In the records below, the line with "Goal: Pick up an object" opens the range and the line with "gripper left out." closes it; print that range exactly and nothing else.
(Records supplied Opens)
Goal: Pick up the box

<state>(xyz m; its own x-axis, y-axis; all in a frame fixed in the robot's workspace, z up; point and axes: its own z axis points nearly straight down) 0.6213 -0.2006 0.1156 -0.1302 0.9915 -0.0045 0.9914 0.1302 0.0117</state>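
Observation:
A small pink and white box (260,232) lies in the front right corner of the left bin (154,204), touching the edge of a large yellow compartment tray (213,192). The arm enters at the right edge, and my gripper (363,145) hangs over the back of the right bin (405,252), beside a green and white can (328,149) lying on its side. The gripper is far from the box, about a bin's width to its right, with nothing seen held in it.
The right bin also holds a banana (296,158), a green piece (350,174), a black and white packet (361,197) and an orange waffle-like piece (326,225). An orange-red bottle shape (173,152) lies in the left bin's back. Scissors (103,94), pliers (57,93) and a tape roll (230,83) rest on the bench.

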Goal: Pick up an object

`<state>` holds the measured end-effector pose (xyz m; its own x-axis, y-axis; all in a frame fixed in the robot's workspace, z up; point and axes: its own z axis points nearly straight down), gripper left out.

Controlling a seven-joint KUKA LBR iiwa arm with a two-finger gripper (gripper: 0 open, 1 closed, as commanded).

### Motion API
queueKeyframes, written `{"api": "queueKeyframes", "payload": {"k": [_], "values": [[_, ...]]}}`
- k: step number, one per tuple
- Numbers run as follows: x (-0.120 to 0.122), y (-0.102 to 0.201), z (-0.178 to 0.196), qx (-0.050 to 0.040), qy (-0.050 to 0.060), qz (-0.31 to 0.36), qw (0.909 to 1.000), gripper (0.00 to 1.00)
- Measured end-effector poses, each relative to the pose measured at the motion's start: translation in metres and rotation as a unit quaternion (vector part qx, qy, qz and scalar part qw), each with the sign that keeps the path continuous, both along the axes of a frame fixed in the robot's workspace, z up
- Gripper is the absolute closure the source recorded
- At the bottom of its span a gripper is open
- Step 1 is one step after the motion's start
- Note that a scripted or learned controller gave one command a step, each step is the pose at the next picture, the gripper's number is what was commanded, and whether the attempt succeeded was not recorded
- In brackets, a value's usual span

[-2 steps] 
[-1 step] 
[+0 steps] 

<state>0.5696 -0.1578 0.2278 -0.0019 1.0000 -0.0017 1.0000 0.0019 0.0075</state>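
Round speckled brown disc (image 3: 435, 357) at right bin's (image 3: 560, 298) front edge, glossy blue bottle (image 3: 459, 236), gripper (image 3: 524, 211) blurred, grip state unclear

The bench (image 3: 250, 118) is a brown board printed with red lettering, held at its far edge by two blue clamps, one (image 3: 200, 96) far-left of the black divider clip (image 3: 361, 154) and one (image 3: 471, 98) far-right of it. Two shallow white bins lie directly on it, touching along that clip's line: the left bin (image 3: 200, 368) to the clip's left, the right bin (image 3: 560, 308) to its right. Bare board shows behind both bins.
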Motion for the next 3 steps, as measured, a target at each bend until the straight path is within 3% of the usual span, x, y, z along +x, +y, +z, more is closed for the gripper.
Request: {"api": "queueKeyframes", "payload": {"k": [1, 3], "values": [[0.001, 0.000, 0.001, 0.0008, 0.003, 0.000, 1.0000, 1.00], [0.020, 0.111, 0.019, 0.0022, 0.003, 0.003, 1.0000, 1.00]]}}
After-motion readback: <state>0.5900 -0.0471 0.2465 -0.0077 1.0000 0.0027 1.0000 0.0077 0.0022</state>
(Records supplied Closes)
Completed exercise
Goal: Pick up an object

`<state>` holds the measured end-effector pose (xyz m; its own x-axis, y-axis; all in a frame fixed in the robot's workspace, z up; point and axes: its own z axis points nearly straight down), gripper left out.

Nothing further is needed for this exercise.